§ **GOAL OF THE EXERCISE**
Set down all of the data exactly. Pictures stay out of the copy.

§ **DATA SEGMENT**
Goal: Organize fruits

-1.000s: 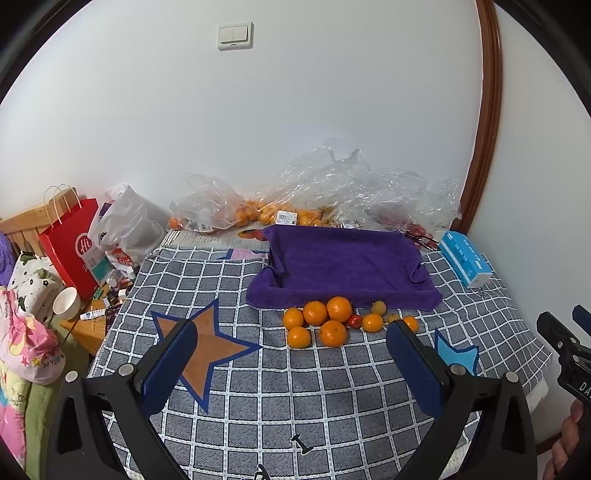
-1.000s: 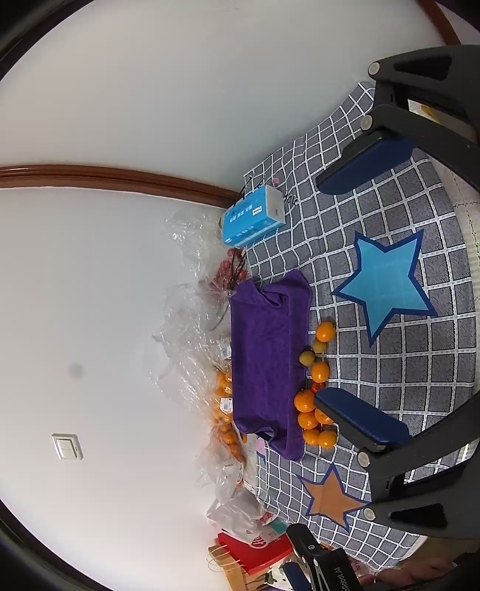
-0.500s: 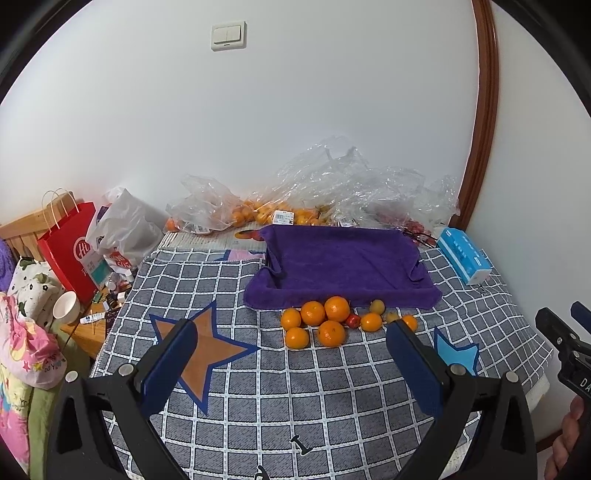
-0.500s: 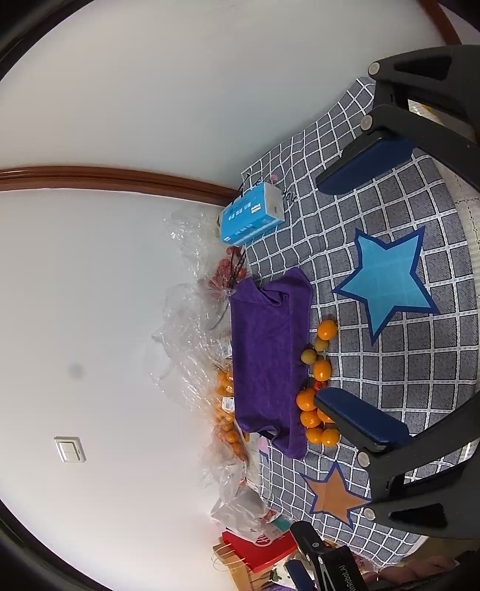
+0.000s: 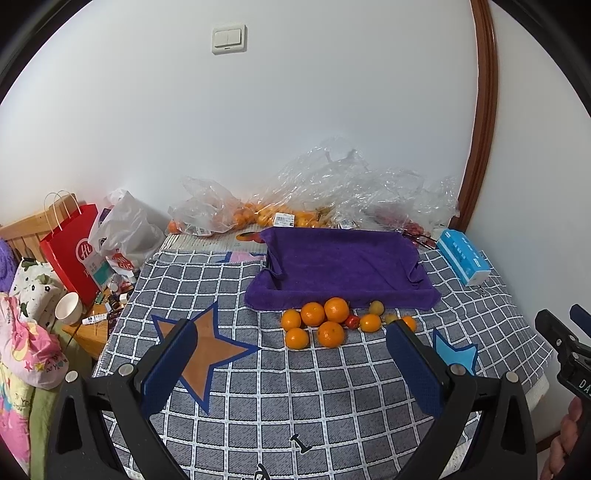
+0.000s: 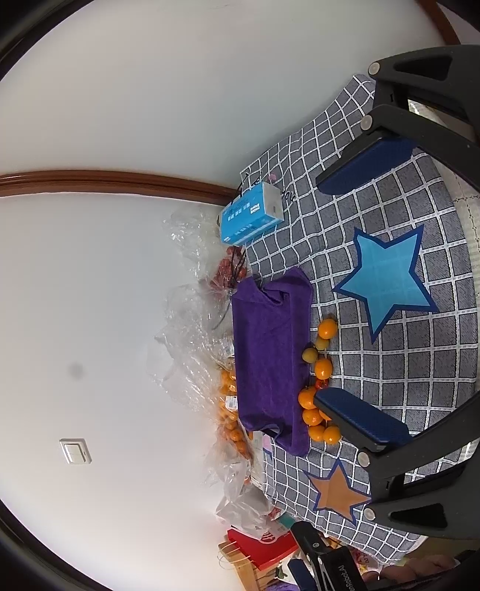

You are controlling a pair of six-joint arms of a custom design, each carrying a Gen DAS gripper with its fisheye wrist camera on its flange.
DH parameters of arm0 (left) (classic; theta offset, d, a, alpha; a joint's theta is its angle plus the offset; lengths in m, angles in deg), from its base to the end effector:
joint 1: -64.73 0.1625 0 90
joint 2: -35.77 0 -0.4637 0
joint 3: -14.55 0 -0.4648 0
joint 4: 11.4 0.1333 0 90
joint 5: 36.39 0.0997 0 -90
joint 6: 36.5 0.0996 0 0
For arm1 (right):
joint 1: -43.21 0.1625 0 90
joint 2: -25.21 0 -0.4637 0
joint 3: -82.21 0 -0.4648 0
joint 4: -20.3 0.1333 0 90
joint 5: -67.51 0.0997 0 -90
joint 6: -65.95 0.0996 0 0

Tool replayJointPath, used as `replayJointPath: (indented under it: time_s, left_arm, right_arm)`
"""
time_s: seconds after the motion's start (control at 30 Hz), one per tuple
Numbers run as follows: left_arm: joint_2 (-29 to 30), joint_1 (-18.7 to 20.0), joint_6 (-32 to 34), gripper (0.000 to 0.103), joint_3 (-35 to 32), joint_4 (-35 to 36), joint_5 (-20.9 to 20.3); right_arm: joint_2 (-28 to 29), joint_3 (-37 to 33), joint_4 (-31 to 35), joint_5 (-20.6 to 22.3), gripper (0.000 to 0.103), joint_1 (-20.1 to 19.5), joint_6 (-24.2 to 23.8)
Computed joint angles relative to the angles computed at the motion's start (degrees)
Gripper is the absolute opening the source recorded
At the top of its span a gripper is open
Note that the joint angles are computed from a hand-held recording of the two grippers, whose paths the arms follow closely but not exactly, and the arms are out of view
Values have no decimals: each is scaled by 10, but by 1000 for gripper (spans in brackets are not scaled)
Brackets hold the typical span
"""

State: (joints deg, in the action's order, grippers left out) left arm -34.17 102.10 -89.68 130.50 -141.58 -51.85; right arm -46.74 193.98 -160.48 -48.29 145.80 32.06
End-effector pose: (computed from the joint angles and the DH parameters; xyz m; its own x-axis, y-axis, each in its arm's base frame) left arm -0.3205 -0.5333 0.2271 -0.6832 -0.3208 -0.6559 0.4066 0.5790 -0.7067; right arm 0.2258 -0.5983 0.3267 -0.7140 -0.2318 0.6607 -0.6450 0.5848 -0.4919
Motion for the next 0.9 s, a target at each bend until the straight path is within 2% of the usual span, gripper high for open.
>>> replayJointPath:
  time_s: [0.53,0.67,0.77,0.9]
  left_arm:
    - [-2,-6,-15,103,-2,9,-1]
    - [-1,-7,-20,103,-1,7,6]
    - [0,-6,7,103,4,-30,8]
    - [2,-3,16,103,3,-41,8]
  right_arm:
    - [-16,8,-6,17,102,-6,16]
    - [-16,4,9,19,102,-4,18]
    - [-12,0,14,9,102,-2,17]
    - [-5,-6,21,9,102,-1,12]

§ **EXERCISE RESPONSE**
Goal: Organize fruits

-1.000s: 
-1.000s: 
-0.500s: 
-0.500s: 
+0.000s: 
+0.000s: 

You are controlling a pair of six-joint arms of a custom design, each carrying a Gen DAS gripper with its fisheye wrist camera on its flange.
DH parameters of arm0 (left) (classic; theta offset, d, a, alpha; a joint's theta is its angle plus the offset; lengths in m, angles in deg), from its base to the end effector:
joint 1: -64.73 0.1625 0 90
joint 2: -35.77 0 -0.4637 0
joint 3: -14.55 0 -0.4648 0
joint 4: 11.4 0.1333 0 90
joint 5: 36.39 0.0997 0 -90
joint 6: 36.5 0.0996 0 0
For arm1 (right):
joint 1: -43.21 0.1625 0 90
joint 2: -25.21 0 -0.4637 0
joint 3: -82.21 0 -0.4648 0
joint 4: -20.3 0.1333 0 90
joint 5: -67.51 0.0997 0 -90
joint 6: -65.95 0.0996 0 0

Tool replayJointPath, used as `replayJointPath: (indented under it: time_s, left_arm, right_arm)`
"""
time_s: seconds after the motion's start (control at 30 Hz), one per tuple
Numbers run as follows: left_arm: joint_2 (-29 to 30), joint_1 (-18.7 to 20.0), joint_6 (-32 to 34), gripper (0.000 to 0.103), joint_3 (-35 to 32), joint_4 (-35 to 36), joint_5 (-20.9 to 20.3); right_arm: joint_2 (-28 to 29), joint_3 (-37 to 33), joint_4 (-31 to 35), joint_5 (-20.6 to 22.3), gripper (0.000 to 0.103), joint_1 (-20.1 to 19.5), joint_6 (-24.2 to 23.8)
Computed joint angles relative to the angles computed at the motion's start (degrees)
Gripper is the absolute opening the source recorded
At the top of its span a gripper is open
Note that the joint angles are computed from a hand-held recording of the two grippers, whose paths the arms follow closely but not exactly, and the arms are out of view
Values have no decimals: each is scaled by 10, but by 1000 for gripper (spans in brackets are not scaled)
Brackets hold the typical span
"""

State: (joints deg, in the action's order, grippers left out) left arm -34.17 102.10 -89.68 130.50 -141.58 -51.85; right arm -46.74 193.98 -160.48 -48.29 145.80 32.06
End-effector pose: (computed from the joint angles and the DH parameters; xyz m; its own x-axis, y-axis, each in its arm's base frame) left arm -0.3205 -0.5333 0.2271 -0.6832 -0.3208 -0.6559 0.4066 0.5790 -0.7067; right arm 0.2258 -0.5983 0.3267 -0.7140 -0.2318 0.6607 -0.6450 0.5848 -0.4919
Motion for the next 0.9 s, a target at each bend until the straight path is within 2% of the usual span, gripper high for open.
>>> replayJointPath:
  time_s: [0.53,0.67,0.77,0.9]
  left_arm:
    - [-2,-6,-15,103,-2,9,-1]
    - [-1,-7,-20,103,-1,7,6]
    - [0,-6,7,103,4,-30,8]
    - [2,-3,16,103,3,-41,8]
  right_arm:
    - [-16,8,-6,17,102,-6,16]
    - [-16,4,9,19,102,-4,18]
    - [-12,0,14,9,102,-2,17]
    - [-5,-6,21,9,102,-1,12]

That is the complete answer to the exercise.